=== PROBLEM TO SOLVE ===
Transcribe the records in full.

=== SUPPLIED ENTRIES ===

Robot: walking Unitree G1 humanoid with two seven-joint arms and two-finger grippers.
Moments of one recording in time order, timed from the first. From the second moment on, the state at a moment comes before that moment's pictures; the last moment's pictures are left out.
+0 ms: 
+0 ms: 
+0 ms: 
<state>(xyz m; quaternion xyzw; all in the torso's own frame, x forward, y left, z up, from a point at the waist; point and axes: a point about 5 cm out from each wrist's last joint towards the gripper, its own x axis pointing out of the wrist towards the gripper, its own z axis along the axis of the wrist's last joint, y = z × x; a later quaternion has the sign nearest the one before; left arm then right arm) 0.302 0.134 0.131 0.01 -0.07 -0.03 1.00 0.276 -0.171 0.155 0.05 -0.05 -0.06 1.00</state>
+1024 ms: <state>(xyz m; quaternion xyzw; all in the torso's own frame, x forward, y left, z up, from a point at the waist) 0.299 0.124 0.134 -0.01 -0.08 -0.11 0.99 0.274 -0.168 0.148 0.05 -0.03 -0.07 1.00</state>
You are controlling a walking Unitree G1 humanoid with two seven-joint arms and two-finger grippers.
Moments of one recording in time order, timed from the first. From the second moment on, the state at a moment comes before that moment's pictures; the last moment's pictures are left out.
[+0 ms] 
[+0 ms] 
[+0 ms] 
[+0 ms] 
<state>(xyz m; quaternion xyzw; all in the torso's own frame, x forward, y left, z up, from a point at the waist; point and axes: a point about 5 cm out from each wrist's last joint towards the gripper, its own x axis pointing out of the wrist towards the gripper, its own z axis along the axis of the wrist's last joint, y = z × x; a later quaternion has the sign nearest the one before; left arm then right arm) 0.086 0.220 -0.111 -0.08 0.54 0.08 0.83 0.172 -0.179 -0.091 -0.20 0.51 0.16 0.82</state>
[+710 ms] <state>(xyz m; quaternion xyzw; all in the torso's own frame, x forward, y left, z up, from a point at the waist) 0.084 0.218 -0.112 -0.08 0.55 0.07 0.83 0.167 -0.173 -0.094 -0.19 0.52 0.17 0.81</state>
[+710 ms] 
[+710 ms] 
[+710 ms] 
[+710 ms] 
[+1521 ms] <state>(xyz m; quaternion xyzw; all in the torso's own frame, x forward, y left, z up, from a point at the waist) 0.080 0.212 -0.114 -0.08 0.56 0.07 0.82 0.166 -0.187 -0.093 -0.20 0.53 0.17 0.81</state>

=== SOLUTION ===
Robot: walking Unitree G1 humanoid with two seven-joint arms and two-finger grippers.
Moments of one recording in time order, timed from the first. From the second moment on, the state at a moment comes before that moment's pictures; the last moment's pictures are left out.
+0 ms: 
+0 ms: 
+0 ms: 
<state>(xyz m; quaternion xyzw; all in the torso's own frame, x forward, y left, z up, from a point at the waist; point and axes: a point about 5 cm out from each wrist's last joint towards the gripper, its own x axis pointing out of the wrist towards the gripper, its own z axis along the axis of the wrist's last joint, y = z × x; a later quaternion has the sign nearest the one before; left arm then right arm) 0.302 0.134 0.131 0.01 -0.07 -0.03 1.00 0.276 -0.171 0.155 0.05 -0.05 -0.06 1.00</state>
+1024 ms: <state>(xyz m; quaternion xyzw; all in the torso's own frame, x forward, y left, z up, from a point at the waist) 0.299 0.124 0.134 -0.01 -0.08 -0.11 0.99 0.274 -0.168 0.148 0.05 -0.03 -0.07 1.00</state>
You are controlling a walking Unitree G1 humanoid with two seven-joint arms and two-finger grippers.
Moments of one recording in time order, timed from the first. From the second moment on, the state at a moment comes before that moment's pictures; the last moment's pictures are left out.
[+0 ms] 
[+0 ms] 
[+0 ms] 
[+0 ms] 
<state>(xyz m; quaternion xyzw; all in the torso's own frame, x forward, y left, z up, from a point at the waist; point and axes: a point about 5 cm out from each wrist's last joint towards the gripper, its own x axis pointing out of the wrist towards the gripper, its own z axis along the axis of the wrist's last joint, y = z × x; a later quaternion has the sign nearest the one before; left arm then right arm) 0.086 0.220 -0.111 -0.08 0.54 0.08 0.83 0.172 -0.179 -0.091 -0.20 0.51 0.16 0.82</state>
[+710 ms] <state>(xyz m; quaternion xyzw; all in the torso's own frame, x forward, y left, z up, from a point at the waist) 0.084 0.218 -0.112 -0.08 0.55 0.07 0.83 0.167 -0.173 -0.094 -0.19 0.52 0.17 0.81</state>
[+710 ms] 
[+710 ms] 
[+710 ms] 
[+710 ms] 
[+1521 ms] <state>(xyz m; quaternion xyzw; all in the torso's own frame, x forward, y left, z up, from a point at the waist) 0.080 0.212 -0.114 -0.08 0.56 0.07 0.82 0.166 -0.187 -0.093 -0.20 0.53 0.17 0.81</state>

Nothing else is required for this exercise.